* PROMPT *
In the lines below, count those containing the word "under" and give the number alone.
═════ AVAILABLE RECORDS ═════
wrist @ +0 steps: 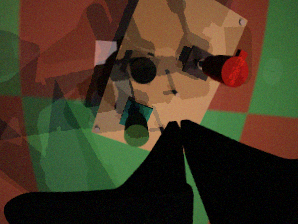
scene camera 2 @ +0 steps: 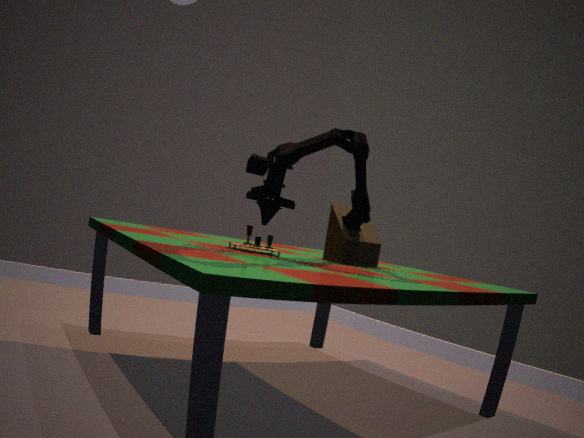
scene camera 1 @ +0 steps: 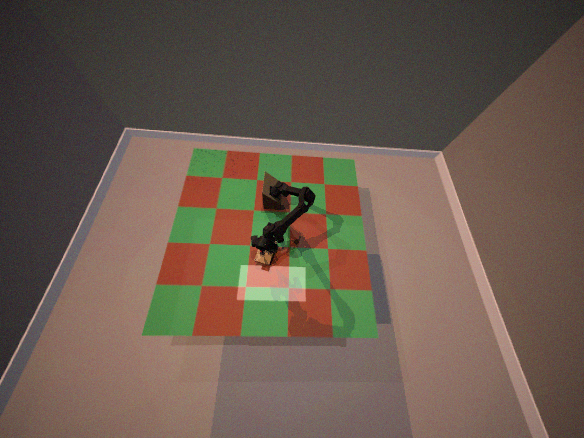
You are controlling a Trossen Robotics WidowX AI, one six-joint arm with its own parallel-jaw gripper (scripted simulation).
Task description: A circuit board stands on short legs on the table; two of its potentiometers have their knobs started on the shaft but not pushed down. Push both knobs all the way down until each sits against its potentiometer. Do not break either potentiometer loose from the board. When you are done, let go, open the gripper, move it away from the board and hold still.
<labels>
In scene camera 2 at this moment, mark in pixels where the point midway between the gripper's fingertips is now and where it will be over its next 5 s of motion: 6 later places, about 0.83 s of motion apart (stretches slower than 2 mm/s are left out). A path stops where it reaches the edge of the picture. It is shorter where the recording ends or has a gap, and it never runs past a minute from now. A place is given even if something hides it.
The gripper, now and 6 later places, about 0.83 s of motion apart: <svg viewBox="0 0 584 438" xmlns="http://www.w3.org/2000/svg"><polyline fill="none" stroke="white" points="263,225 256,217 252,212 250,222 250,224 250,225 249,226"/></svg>
</labels>
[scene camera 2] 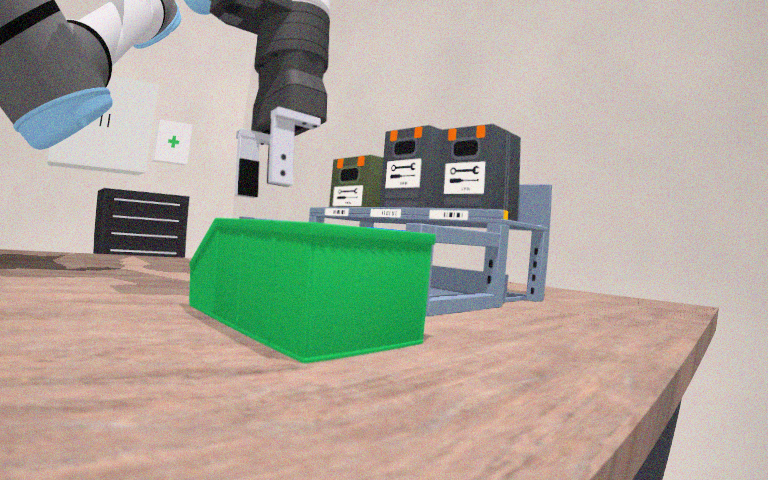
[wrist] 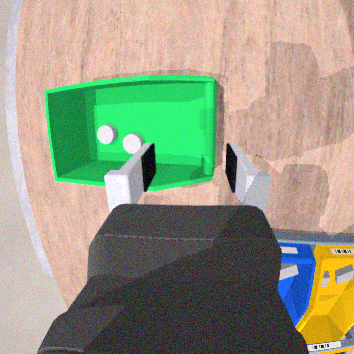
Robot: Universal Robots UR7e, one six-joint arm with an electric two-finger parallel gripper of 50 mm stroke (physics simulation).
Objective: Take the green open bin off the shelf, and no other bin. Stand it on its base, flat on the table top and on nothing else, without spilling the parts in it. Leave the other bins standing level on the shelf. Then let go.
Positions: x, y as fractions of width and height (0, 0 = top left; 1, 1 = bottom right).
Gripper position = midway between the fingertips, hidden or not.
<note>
I see my gripper (scene camera 2: 0.34, 0.40), a green bin (scene camera 2: 0.41, 0.61), a blue bin (wrist: 0.83, 0.82) and a case (scene camera 2: 0.48, 0.36).
The green bin also shows in the wrist view (wrist: 0.50, 0.32). My gripper also shows in the wrist view (wrist: 0.54, 0.44).
</note>
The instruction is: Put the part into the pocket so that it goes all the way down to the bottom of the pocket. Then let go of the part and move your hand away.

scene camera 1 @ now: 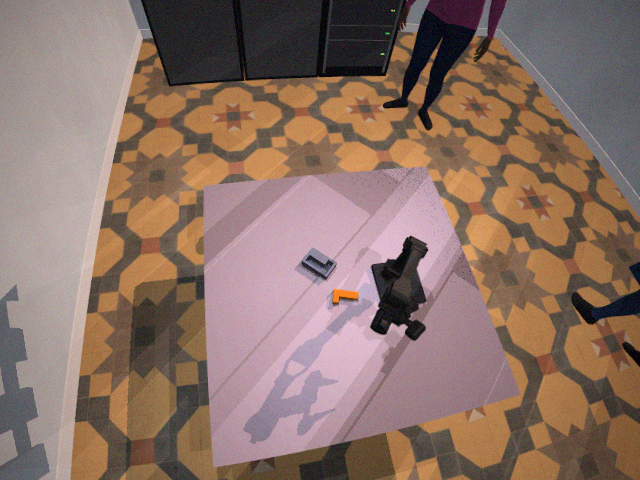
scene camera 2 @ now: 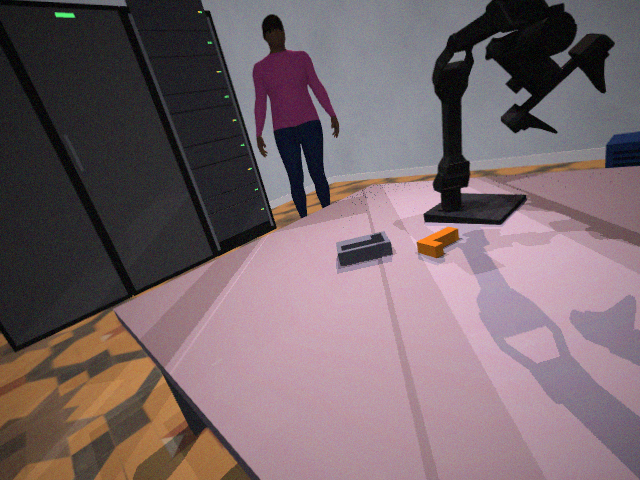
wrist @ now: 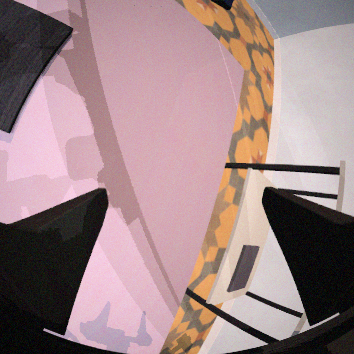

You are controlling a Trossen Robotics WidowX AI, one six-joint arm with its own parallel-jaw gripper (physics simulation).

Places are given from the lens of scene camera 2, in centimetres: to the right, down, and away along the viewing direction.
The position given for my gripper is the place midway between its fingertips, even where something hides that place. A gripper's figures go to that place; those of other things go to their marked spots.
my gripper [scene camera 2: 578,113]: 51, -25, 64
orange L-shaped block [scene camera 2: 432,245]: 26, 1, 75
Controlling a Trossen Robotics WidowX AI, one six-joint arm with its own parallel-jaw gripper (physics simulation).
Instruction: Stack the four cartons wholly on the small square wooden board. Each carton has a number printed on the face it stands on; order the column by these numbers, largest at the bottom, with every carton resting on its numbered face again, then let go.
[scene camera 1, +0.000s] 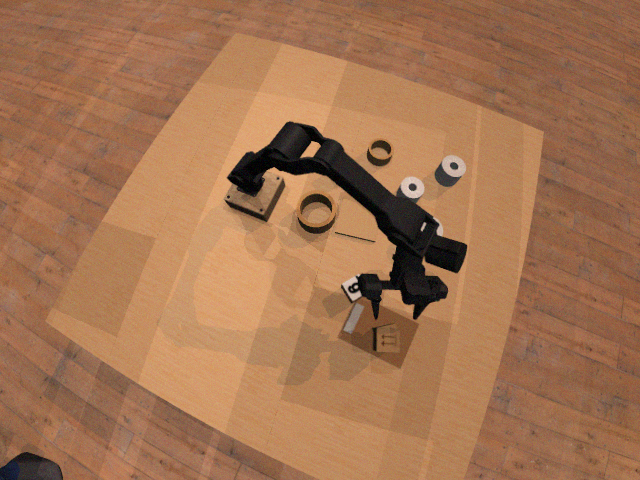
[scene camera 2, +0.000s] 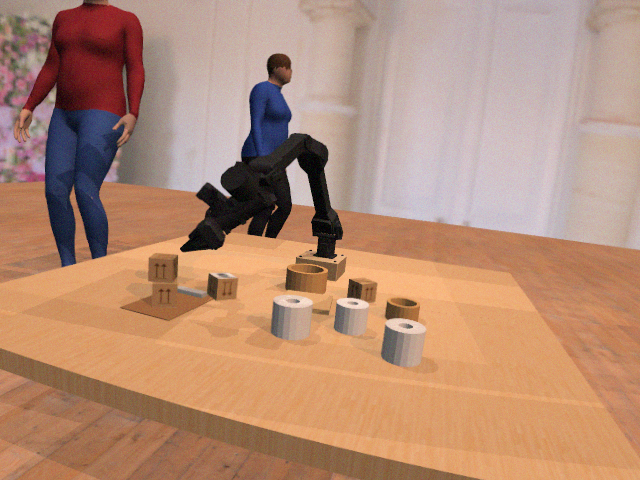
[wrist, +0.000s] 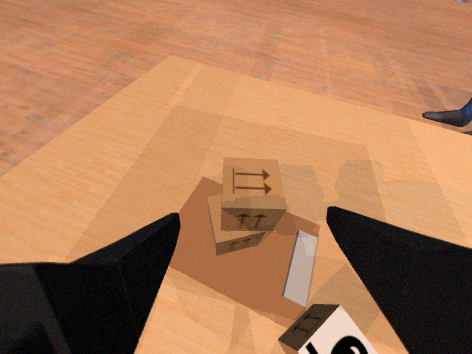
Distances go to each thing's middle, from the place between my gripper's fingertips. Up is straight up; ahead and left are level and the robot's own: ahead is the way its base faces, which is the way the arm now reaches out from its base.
Labels:
The square wooden board (scene camera 1: 354, 220) lies 170 mm behind my hand, 250 mm to the left of it and 140 mm below it. Also, from my hand: flat grey slab (scene camera 1: 357, 330) 30 mm to the right, 140 mm below.

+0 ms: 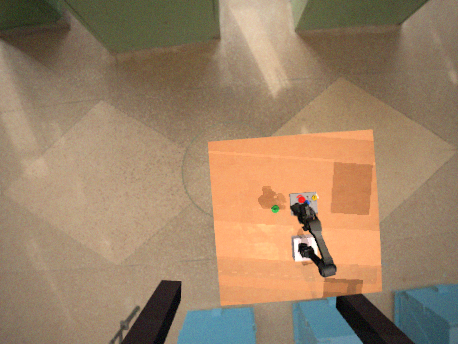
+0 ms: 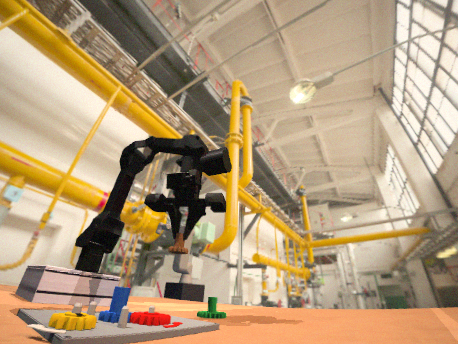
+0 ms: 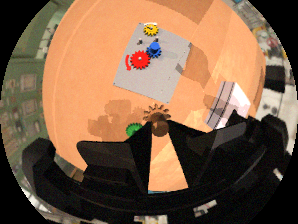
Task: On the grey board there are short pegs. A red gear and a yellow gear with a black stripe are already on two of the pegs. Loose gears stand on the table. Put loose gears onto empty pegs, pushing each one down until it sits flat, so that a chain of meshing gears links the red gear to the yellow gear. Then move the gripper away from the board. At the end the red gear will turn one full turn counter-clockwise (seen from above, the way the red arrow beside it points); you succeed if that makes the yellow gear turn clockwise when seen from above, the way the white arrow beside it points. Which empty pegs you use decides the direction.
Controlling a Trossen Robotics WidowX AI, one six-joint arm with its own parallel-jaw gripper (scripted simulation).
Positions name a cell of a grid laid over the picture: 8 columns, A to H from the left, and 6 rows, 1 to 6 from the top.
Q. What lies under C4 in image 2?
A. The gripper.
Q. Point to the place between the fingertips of the gripper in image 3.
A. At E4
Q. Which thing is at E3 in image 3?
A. A grey board.
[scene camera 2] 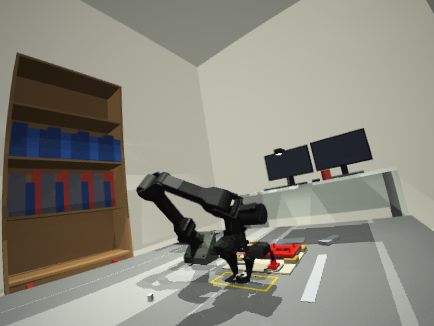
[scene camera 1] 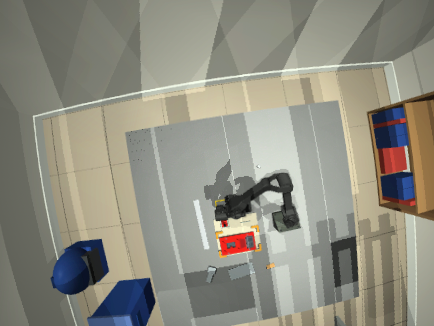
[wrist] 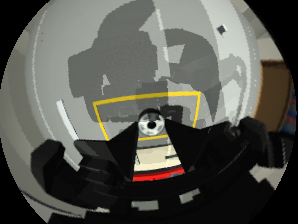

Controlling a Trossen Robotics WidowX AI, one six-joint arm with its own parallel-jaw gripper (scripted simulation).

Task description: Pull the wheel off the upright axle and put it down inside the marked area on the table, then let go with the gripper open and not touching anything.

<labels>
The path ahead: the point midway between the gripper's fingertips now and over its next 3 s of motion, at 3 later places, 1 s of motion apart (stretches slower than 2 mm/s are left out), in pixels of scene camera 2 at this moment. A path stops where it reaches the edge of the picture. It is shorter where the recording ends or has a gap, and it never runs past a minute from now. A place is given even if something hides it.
The gripper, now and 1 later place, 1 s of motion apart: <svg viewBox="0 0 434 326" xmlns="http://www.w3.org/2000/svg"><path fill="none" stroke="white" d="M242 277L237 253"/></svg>
</labels>
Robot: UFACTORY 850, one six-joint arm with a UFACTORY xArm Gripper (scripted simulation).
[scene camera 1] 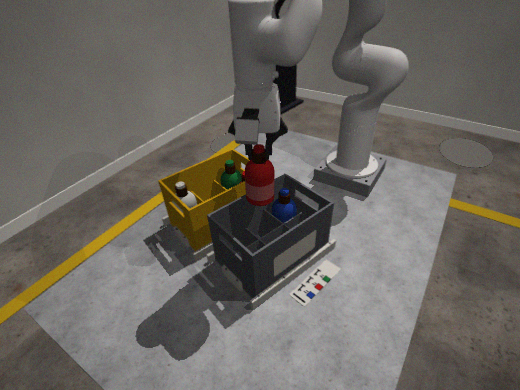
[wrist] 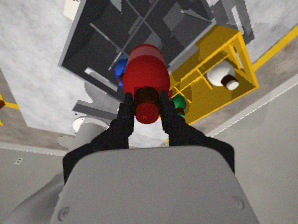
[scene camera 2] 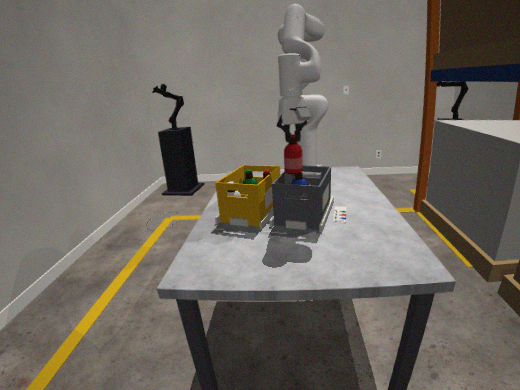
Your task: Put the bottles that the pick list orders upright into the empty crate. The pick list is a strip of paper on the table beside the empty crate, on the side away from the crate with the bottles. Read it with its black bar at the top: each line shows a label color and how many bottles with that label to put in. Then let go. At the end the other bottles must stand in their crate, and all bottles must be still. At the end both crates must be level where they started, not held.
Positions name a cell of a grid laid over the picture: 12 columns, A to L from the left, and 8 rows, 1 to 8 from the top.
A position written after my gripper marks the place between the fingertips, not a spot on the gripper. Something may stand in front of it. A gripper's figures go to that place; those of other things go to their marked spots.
Scene:
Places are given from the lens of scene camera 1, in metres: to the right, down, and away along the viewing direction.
my gripper (scene camera 1: F4): 0.00, -0.09, 0.76
red bottle (scene camera 1: F4): 0.00, -0.05, 0.75
yellow crate (scene camera 1: E4): -0.18, -0.05, 1.04
The marked spots on the red bottle and the yellow crate are 0.34 m apart.

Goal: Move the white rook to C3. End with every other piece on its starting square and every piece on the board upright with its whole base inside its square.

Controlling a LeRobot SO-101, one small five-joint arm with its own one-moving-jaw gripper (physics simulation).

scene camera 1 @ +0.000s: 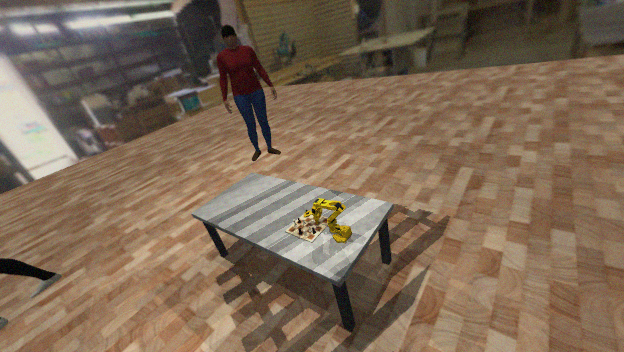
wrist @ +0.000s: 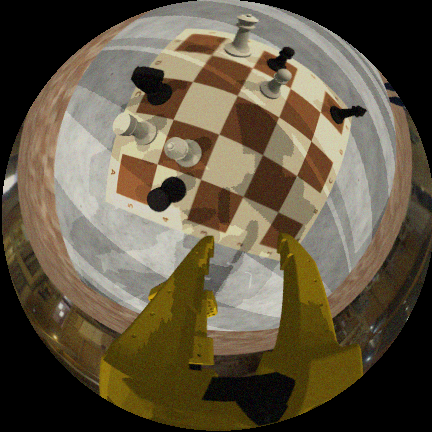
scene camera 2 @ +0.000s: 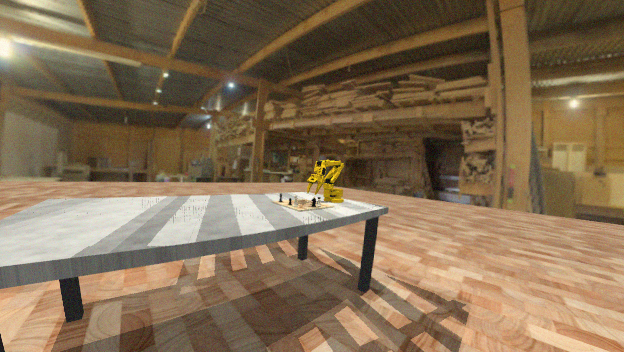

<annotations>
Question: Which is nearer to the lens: the black piece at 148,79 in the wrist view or the tall white piece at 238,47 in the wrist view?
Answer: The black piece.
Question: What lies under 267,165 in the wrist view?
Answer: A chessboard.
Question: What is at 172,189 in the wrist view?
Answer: A black piece.
</annotations>
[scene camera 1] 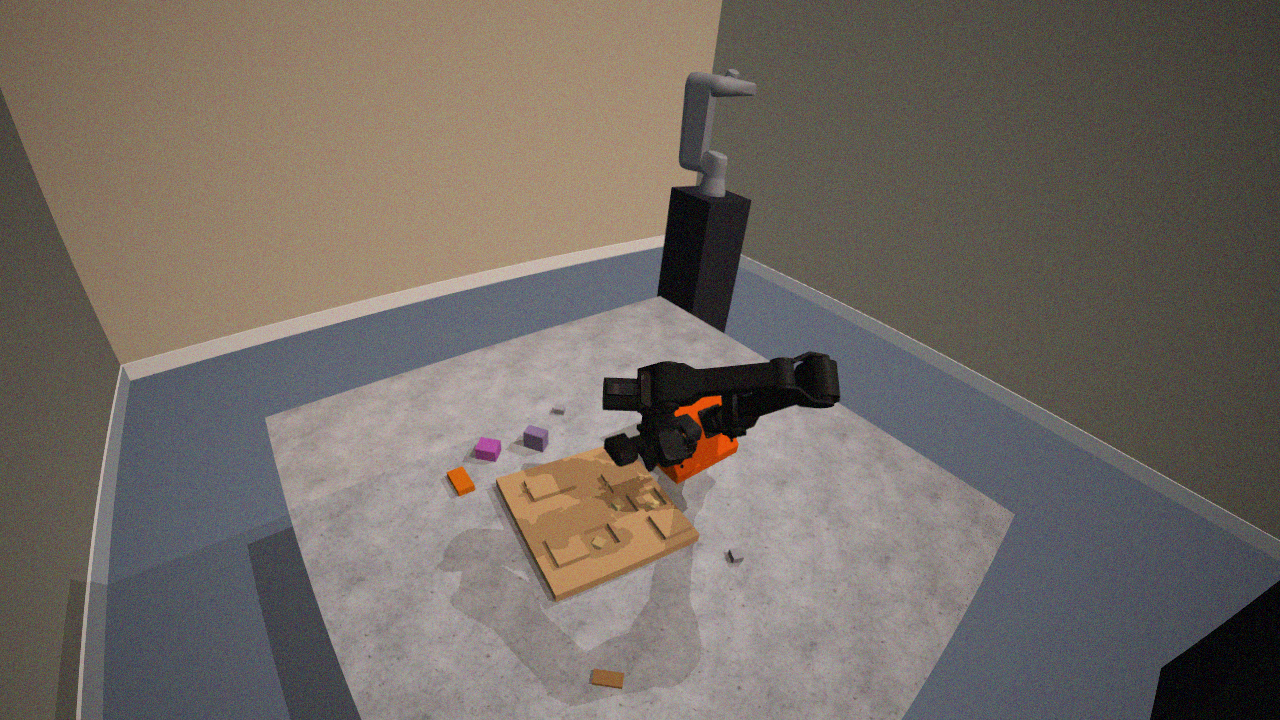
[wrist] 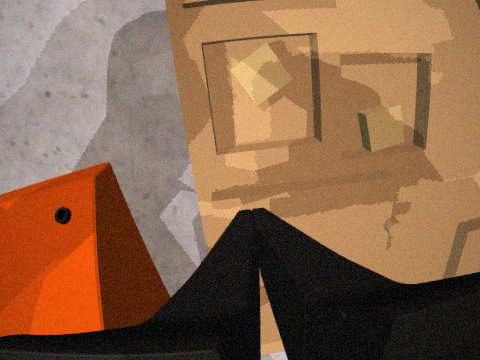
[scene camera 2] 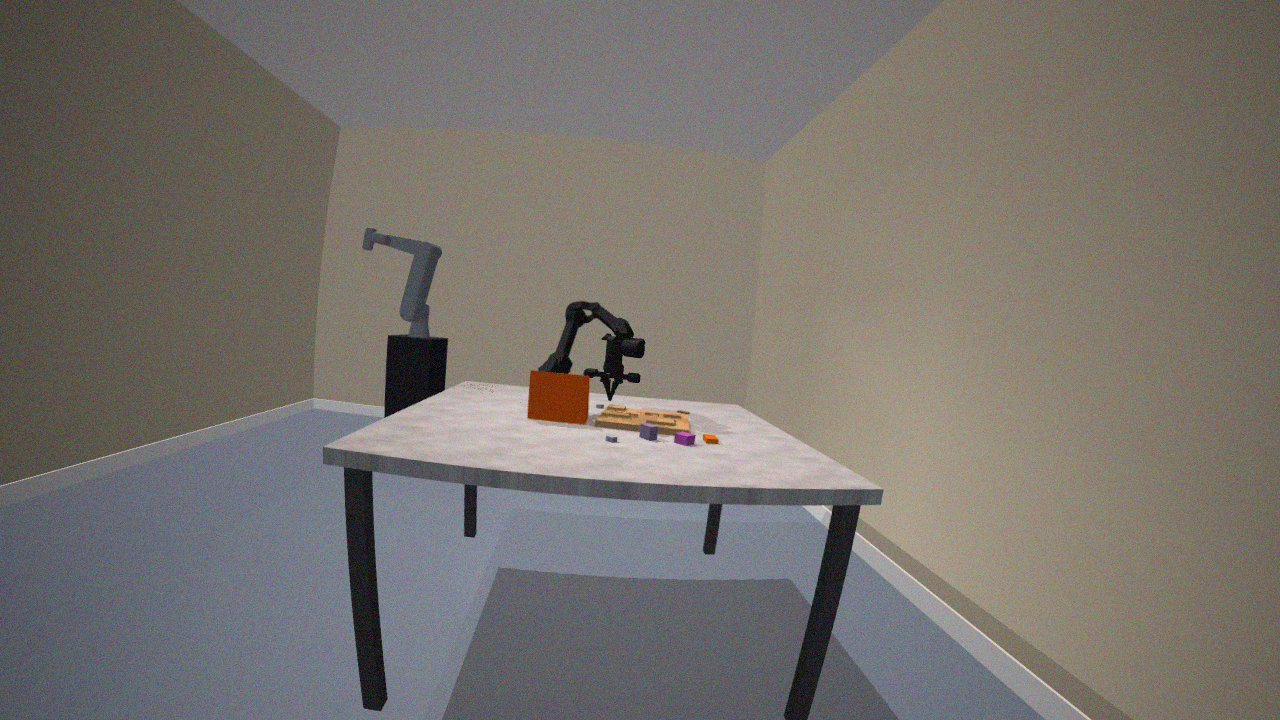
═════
* FINISHED TASK *
2